A major histologic feature of cirrhosis is the loss of liver architecture with collapse of tissue and vascular changes per unit. We developed qVessel to quantify the arterial density (AD) in liver biopsies with chronic disease of varied etiology and stage. 46 needle liver biopsy samples with chronic hepatitis B (CHB), 48 with primary biliary cholangitis (PBC) and 43 with metabolic dysfunction-associated steatotic liver disease (MASLD) were collected at the Shuguang Hospital. The METAVIR system was used to assess stage. The second harmonic generation (SHG)/two-photon images were generated from unstained slides. Collagen proportionate area (CPA) using SHG. AD was counted using qVessel (previously trained on manually labeled vessels by stained slides (CD34/a-SMA/CK19) and developed by a decision tree algorithm).
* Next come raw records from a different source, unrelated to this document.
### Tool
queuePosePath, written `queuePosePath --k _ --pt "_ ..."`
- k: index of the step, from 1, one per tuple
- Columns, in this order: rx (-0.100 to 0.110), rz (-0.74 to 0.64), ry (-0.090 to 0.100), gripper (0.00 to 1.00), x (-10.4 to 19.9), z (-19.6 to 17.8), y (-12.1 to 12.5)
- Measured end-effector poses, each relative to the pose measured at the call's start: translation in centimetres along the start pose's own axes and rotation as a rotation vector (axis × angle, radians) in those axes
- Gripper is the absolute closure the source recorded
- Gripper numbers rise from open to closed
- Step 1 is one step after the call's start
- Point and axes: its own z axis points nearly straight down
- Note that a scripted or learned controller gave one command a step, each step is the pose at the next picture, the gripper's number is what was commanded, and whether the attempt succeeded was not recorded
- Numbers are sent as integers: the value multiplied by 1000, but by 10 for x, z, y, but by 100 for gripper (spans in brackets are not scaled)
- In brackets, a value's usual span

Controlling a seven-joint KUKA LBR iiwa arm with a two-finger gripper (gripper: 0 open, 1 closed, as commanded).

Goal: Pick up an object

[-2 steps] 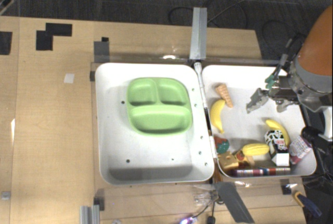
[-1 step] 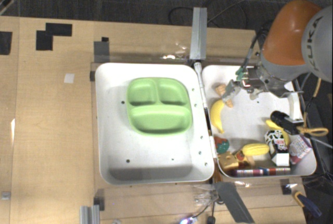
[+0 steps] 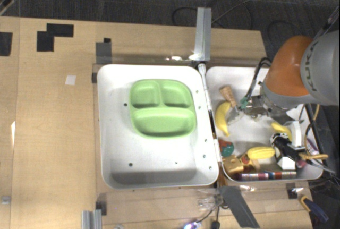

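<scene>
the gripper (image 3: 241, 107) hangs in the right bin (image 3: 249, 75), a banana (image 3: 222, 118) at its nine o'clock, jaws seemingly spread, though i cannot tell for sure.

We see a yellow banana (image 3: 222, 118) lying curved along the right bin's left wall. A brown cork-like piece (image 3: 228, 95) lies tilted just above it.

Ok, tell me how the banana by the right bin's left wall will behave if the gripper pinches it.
The banana is curved and smooth, so it may pivot or slip between two fingers. It looks like a light toy, probably rigid. It lies close to the bin wall, which likely leaves little finger room on that side.
</scene>
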Motion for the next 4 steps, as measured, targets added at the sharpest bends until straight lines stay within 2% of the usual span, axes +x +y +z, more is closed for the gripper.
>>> queuePosePath --k 1,2,3,4 --pt "-9 -21 -2 0 -5 5 60" --pt "-6 4 -2 0 5 7 89" --pt "-7 -31 -1 0 4 6 76" --pt "-14 -33 1 100 6 -7 79"
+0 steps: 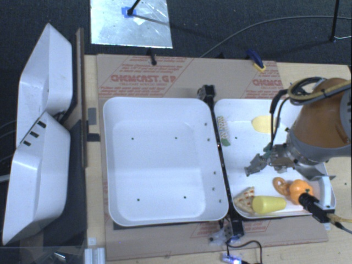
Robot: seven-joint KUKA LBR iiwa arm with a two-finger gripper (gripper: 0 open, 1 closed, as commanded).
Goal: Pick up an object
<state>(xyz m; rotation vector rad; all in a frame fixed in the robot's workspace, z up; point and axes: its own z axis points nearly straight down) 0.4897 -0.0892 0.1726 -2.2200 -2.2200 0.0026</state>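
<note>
My gripper (254, 166) hangs over the middle of the right bin (236, 147), above bare white floor. Just below it, along the bin's front wall, lie a tan shell-shaped piece (245, 197), a yellow lemon-like object (268, 204), an orange pretzel-shaped ring (280, 186) and an orange ball (300, 190). At the bin's back lies a flat pale yellow piece (263, 124), partly behind the arm's cables. A small patterned strip (223, 130) rests against the bin's left wall. The arm's orange band (324, 120) covers the bin's right side.
The left bin (159, 158) stands beside the right one, the two meeting at a black divider (219, 147). Both sit on a cardboard sheet (143, 76). White housings (38, 131) stand at the far left, and a shiny plate (131, 15) lies behind.
</note>
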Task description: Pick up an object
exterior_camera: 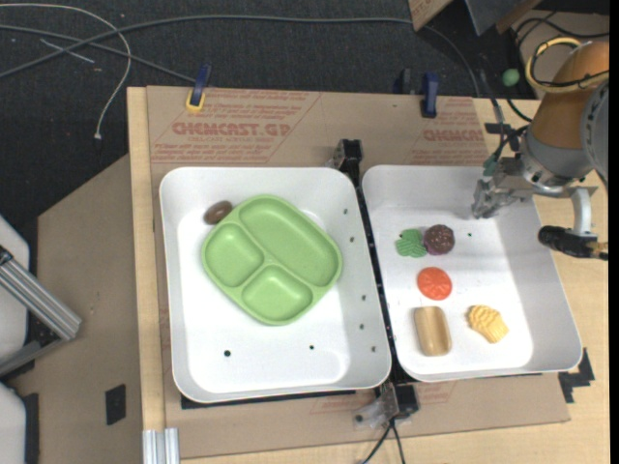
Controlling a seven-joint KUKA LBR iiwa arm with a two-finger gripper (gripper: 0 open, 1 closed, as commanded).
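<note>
Grey jaws (484,204) hover over the right bin (542,341), holding nothing.

**Tally of Things on the Bench**

Two white bins sat side by side: a left bin (184,288) and a right bin (542,307). One green divided plate (272,258) with three compartments lay in the left bin, and one small brown piece (219,212) lay just beside that plate. The right bin held five toy foods: one green (411,244), one dark purple (440,239), one orange-red (434,283), one tan (432,330), one yellow (487,323). Two blue clamps (200,85) stood beyond the bins.
</note>
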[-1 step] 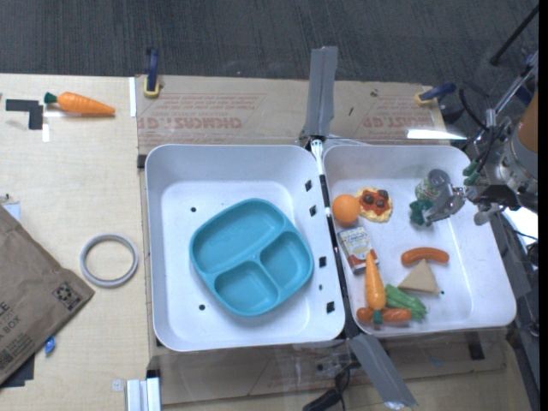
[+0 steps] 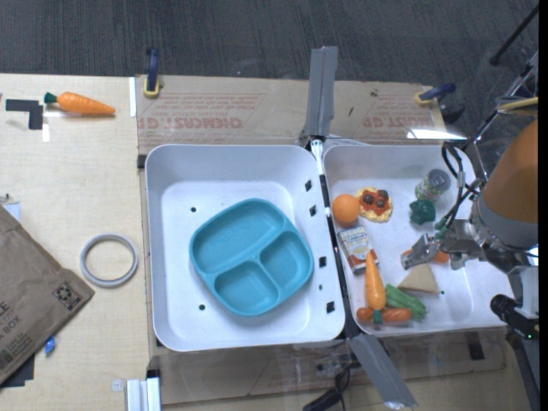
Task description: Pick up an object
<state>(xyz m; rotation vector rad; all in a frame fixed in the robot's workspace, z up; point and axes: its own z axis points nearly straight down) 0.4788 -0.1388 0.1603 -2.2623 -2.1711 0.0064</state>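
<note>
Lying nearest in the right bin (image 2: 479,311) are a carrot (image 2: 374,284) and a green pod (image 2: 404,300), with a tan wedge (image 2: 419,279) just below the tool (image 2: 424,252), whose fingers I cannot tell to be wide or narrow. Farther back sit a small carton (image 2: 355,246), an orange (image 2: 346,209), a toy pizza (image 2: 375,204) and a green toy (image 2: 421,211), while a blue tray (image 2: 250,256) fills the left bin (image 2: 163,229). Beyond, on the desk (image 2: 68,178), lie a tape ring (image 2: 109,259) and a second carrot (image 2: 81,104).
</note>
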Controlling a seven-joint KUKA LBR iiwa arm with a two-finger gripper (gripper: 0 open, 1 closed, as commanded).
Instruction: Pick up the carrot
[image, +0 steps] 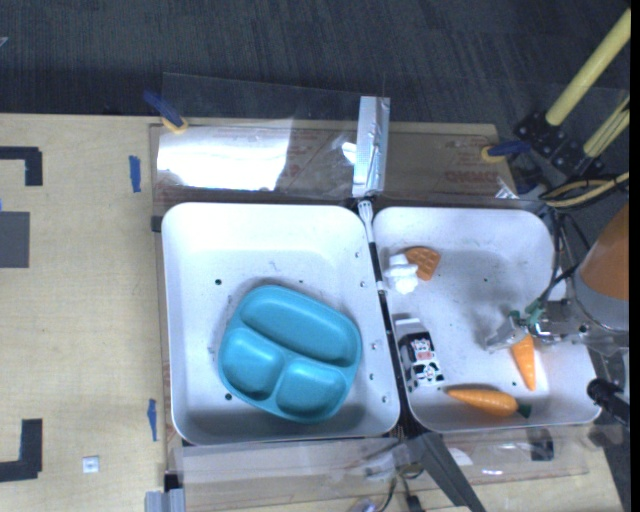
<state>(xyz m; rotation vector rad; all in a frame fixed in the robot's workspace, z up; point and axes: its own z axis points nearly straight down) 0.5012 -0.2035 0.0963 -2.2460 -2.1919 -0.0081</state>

As liver fibrosis progressed from F1 to F4, we observed that both AD and CPA gradually increases among the three etiologies (P < 0.05). However, at each stage of liver fibrosis, there was no significant difference in AD or CPA between CHB and PBC compared to MASLD (P > 0.05). AD and CPA performed similar diagnostic efficacy in liver cirrhosis (P > 0.05). Using the qVessel algorithm, we discovered a significant correlation between AD, CPA and METAVIR stages in all three etiologies. This suggests that AD could underpin a novel staging system.
肝硬化的一个主要组织学特征是肝结构丧失,伴有组织塌陷和单位血管变化。我们开发了qVessel来量化不同病因和阶段的慢性疾病肝活检中的动脉密度(AD)。在曙光医院收集了46例慢性乙型肝炎(CHB)肝穿刺活检样本、48例原发性胆汁性胆管炎(PBC)样本和43例代谢功能障碍相关脂肪性肝病(MASLD)样本。使用METAVIR系统评估阶段。从未染色的载玻片生成二次谐波产生(SHG)/双光子图像。使用SHG测量胶原比例面积(CPA)。使用qVessel计算AD(qVessel先前通过染色载玻片上的手动标记血管(CD34/α-SMA/CK19)进行训练,并由决策树算法开发)。随着肝纤维化从F1进展到F4,我们观察到在这三种病因中,AD和CPA均逐渐增加(P < 0.05)。然而,在肝纤维化的每个阶段,与MASLD相比,CHB和PBC之间的AD或CPA没有显著差异(P > 0.05)。AD和CPA在肝硬化中的诊断效能相似(P > 0.05)。使用qVessel算法,我们发现所有三种病因中AD、CPA与METAVIR阶段之间存在显著相关性。这表明AD可能支持一种新的分期系统。